YOUR GOAL:
For the full listing below, write out each entry exactly and exclude the images.

DATA:
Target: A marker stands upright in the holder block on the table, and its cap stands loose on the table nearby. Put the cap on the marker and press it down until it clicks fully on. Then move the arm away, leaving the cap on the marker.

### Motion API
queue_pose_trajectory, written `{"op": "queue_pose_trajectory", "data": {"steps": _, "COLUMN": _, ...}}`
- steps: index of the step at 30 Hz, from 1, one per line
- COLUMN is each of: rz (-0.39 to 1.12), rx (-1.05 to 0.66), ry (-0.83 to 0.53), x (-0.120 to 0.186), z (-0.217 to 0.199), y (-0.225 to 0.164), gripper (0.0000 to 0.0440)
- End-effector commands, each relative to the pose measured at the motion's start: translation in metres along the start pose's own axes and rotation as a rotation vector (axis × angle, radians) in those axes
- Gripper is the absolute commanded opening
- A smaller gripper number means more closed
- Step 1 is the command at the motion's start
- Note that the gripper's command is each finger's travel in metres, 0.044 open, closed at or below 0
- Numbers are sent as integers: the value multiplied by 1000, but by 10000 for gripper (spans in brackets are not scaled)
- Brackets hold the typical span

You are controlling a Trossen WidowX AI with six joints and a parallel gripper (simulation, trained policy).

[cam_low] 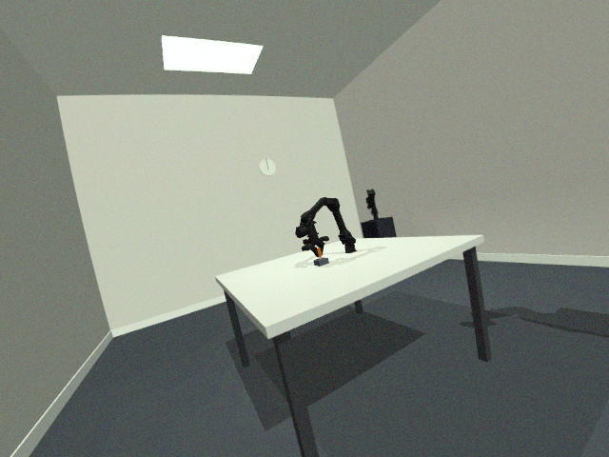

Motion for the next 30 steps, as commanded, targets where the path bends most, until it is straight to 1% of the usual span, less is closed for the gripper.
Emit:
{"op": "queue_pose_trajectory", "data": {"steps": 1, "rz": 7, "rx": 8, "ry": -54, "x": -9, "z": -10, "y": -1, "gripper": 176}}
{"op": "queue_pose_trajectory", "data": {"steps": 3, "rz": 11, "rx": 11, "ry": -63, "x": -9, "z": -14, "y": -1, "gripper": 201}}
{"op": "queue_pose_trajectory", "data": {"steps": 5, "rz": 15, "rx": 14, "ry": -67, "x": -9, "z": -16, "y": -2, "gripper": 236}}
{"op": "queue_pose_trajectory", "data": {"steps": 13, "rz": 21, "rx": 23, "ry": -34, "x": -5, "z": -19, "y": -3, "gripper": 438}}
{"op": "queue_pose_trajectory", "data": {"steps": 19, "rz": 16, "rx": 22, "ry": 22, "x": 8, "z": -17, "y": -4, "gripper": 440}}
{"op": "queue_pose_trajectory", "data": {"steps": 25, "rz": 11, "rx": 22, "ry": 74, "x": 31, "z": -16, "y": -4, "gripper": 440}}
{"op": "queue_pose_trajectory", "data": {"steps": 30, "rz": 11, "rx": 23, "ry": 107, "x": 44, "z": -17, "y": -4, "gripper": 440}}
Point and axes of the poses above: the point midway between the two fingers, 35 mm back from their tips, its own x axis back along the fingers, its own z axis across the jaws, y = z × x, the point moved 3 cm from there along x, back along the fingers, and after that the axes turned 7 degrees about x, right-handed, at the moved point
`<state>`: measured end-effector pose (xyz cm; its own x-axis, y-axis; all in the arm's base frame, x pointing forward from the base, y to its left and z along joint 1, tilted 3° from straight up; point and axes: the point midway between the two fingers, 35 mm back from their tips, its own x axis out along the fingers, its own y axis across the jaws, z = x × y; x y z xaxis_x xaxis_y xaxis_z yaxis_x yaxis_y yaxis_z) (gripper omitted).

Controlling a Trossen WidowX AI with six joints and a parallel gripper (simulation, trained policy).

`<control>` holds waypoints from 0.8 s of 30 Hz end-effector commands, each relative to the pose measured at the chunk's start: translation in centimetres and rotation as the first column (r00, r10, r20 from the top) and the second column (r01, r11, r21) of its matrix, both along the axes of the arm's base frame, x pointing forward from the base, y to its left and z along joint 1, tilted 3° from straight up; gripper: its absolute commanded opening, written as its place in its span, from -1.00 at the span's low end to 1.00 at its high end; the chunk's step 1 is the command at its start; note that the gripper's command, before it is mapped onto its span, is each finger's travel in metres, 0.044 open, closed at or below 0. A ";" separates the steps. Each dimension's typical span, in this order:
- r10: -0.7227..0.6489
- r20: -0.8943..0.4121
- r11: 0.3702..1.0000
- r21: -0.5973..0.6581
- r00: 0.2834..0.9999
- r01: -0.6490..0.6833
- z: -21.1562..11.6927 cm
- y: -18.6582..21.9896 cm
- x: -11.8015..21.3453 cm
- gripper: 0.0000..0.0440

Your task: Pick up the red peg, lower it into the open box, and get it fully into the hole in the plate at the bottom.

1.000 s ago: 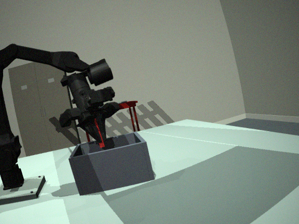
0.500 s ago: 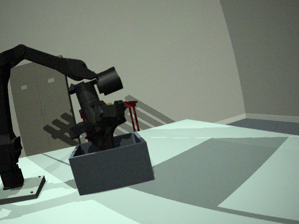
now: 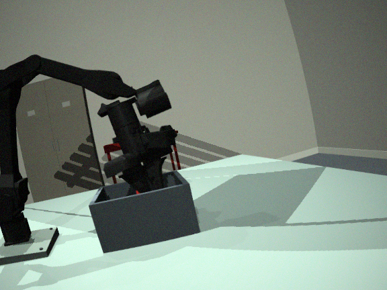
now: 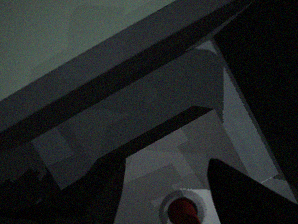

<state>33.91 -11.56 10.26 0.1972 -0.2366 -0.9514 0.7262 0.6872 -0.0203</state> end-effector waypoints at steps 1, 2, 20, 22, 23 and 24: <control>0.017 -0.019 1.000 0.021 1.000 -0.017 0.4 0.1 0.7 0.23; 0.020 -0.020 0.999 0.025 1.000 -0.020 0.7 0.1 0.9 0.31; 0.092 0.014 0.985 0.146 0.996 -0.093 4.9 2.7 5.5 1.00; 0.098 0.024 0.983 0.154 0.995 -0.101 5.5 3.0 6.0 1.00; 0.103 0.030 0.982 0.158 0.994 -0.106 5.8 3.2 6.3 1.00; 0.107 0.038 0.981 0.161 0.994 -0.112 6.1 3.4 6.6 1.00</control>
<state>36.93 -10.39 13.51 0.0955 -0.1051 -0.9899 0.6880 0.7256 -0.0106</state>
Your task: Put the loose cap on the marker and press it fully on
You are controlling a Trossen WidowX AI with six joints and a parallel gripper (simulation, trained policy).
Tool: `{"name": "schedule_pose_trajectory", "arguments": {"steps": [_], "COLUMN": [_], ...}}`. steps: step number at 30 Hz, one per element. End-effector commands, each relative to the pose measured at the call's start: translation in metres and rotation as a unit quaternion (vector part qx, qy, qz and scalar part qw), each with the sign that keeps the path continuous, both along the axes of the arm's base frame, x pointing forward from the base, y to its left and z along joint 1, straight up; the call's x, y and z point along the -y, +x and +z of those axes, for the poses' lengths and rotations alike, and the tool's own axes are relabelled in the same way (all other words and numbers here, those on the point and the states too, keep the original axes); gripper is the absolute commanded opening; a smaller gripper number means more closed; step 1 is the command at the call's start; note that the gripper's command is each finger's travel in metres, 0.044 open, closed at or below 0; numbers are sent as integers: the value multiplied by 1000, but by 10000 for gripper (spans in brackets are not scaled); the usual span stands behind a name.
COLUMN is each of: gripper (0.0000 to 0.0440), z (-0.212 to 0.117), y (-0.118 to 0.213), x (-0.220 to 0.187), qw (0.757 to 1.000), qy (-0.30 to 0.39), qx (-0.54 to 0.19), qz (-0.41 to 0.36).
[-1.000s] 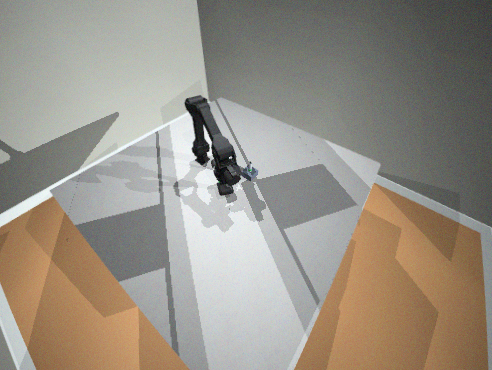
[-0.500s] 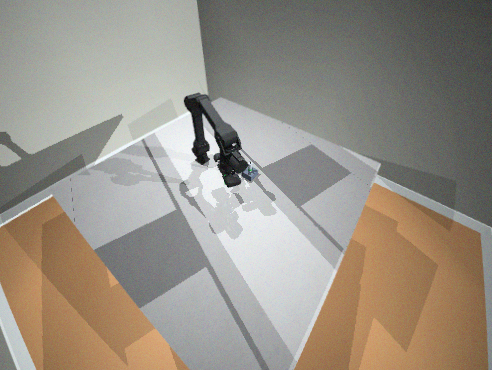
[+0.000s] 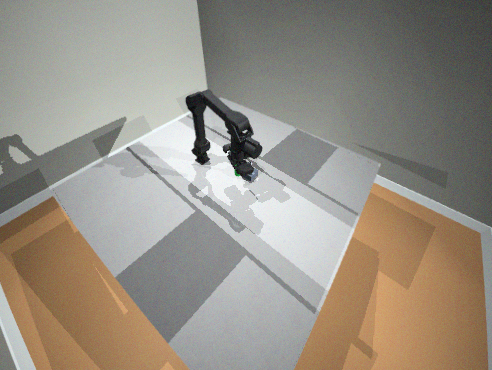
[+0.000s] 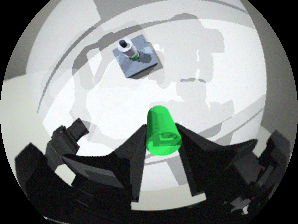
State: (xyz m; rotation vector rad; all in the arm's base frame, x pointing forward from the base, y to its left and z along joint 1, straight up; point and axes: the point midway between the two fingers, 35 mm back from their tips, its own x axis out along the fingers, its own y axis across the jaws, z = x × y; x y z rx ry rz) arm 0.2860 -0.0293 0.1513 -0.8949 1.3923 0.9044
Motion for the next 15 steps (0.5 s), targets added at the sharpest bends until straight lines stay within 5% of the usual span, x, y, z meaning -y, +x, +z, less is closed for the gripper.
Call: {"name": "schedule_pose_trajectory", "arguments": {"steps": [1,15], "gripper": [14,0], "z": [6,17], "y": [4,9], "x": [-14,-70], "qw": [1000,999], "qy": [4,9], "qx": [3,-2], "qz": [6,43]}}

YOUR RESPONSE:
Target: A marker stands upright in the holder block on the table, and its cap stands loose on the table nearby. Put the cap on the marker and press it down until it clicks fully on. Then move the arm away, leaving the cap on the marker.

### Motion API
queue_pose_trajectory, written `{"op": "queue_pose_trajectory", "data": {"steps": _, "COLUMN": _, ...}}`
- steps: index of the step at 30 Hz, from 1, one per line
- COLUMN is each of: rz (-0.39 to 1.12), rx (-1.05 to 0.66), ry (-0.83 to 0.53), x (-0.120 to 0.186), z (-0.217 to 0.199), y (-0.225 to 0.164), gripper (0.0000 to 0.0440)
- End-effector commands, each relative to the pose measured at the motion's start: translation in metres along the start pose's own axes and rotation as a rotation vector (axis × angle, radians) in those axes
- Gripper is the absolute commanded opening
- A smaller gripper number means more closed
- Step 1 is the command at the motion's start
- Note that the gripper's command is each finger's travel in metres, 0.044 open, closed at or below 0
- Numbers are sent as integers: the value multiplied by 1000, but by 10000 for gripper (spans in brackets are not scaled)
- Brackets hold the typical span

You are controlling a Trossen WidowX AI with six joints and a parallel gripper (simulation, trained policy).

[cam_low] 

Motion for the next 30 steps, as commanded, targets where the path bends most, until it is straight to 1% of the usual span, less is closed for the gripper.
Emit:
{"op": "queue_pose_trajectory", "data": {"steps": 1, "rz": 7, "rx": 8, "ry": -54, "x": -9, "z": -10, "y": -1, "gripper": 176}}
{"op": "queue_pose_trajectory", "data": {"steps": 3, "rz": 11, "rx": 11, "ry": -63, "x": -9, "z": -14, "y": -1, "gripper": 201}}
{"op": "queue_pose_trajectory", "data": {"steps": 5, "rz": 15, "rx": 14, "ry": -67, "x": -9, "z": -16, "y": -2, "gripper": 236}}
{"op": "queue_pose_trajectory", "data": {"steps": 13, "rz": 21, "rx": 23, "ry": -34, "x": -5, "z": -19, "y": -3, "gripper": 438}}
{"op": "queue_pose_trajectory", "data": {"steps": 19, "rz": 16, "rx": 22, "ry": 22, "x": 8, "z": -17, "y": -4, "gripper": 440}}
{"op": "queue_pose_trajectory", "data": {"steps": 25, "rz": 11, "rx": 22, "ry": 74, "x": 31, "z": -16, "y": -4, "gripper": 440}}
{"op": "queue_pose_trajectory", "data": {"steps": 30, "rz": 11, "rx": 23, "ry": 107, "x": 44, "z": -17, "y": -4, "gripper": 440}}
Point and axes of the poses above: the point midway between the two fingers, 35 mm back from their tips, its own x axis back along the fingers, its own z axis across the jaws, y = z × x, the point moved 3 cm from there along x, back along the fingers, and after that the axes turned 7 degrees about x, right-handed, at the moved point
`<state>`: measured end-effector pose (xyz cm; its own x-axis, y-axis; all in the arm's base frame, x pointing forward from the base, y to its left and z along joint 1, tilted 3° from straight up; point and axes: the point midway between the two fingers, 35 mm back from their tips, its own x axis out along the fingers, its own y axis across the jaws, z = x × y; x y z xaxis_x xaxis_y xaxis_z yaxis_x yaxis_y yaxis_z) (gripper omitted).

Controlling a Trossen WidowX AI with six joints and a parallel gripper (simulation, trained policy).

`<control>` holds waypoints from 0.8 s of 30 Hz end-effector commands, each relative to the pose measured at the chunk's start: translation in centimetres and rotation as the first column (r00, r10, r20 from the top) and the second column (r01, r11, r21) of its matrix, both along the axes of the arm's base frame, x pointing forward from the base, y to its left and z along joint 1, tilted 3° from straight up; gripper: its absolute commanded opening, written as its place in its span, from -1.00 at the span's low end to 1.00 at its high end; the chunk's step 1 is the command at its start; note that the gripper's command, before it is mapped onto its span, is each finger's travel in metres, 0.044 open, closed at or below 0. A ";" separates the steps. Each dimension's typical span, in this order:
- r10: -0.7227..0.6489
- r20: -0.8943..0.4121
- r11: 0.3702..1.0000
- r21: -0.5973..0.6581
- r00: 0.2834..0.9999
- r01: -0.6490..0.6833
- z: -21.1562..11.6927 cm
- y: -18.6582..21.9896 cm
- x: -11.8015..21.3453 cm
- gripper: 0.0000..0.0440

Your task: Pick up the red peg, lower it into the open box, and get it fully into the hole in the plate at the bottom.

1.000 s ago: 
0.500 s ago: 
now: 
now: 

<state>33.91 -11.56 10.26 0.1972 -0.2366 -0.9514 0.7262 0.6872 -0.0203</state> end-effector waypoints at steps 1, 2, 20, 22, 23 and 24: <control>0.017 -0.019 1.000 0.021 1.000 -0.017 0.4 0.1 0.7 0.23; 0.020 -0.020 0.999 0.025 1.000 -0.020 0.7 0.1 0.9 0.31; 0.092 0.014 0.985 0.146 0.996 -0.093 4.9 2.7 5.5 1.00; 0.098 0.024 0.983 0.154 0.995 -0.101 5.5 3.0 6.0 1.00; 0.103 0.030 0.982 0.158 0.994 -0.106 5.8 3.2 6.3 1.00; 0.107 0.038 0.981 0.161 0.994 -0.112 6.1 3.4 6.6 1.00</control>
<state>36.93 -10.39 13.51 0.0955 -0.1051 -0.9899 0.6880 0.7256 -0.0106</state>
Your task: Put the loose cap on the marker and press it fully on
You are controlling a Trossen WidowX AI with six joints and a parallel gripper (simulation, trained policy).
Tool: `{"name": "schedule_pose_trajectory", "arguments": {"steps": [_], "COLUMN": [_], ...}}`. steps: step number at 30 Hz, one per element. End-effector commands, each relative to the pose measured at the call's start: translation in metres and rotation as a unit quaternion (vector part qx, qy, qz and scalar part qw), each with the sign that keeps the path continuous, both along the axes of the arm's base frame, x pointing forward from the base, y to its left and z along joint 1, straight up; the call's x, y and z point along the -y, +x and +z of those axes, for the poses' lengths and rotations alike, and the tool's own axes are relabelled in the same way (all other words and numbers here, those on the point and the states too, keep the original axes); gripper is the absolute commanded opening; a smaller gripper number means more closed; step 1 is the command at the call's start; note that the gripper's command is each finger's travel in metres, 0.044 open, closed at or below 0; numbers are sent as integers: the value multiplied by 1000, but by 10000 for gripper (spans in brackets are not scaled); the usual span stands behind a name.
COLUMN is each of: gripper (0.0000 to 0.0440), z (-0.212 to 0.117), y (-0.118 to 0.213), x (-0.220 to 0.187), qw (0.757 to 1.000), qy (-0.30 to 0.39), qx (-0.54 to 0.19), qz (-0.41 to 0.36).
[-1.000s] 
[-0.500s] 
[+0.000s] 
[+0.000s] 
State: (xyz m; rotation vector rad; all in the arm's base frame, x pointing forward from the base, y to its left and z along joint 1, straight up; point and axes: the point midway between the two fingers, 35 mm back from their tips, its own x axis out along the fingers, its own y axis across the jaws, z = x × y; x y z rx ry rz) arm 0.2860 -0.0293 0.1513 -0.8949 1.3923 0.9044
Motion for the next 15 steps (0.5 s), targets added at the sharpest bends until straight lines stay within 5% of the usual span, x, y, z meaning -y, +x, +z, less is closed for the gripper.
Call: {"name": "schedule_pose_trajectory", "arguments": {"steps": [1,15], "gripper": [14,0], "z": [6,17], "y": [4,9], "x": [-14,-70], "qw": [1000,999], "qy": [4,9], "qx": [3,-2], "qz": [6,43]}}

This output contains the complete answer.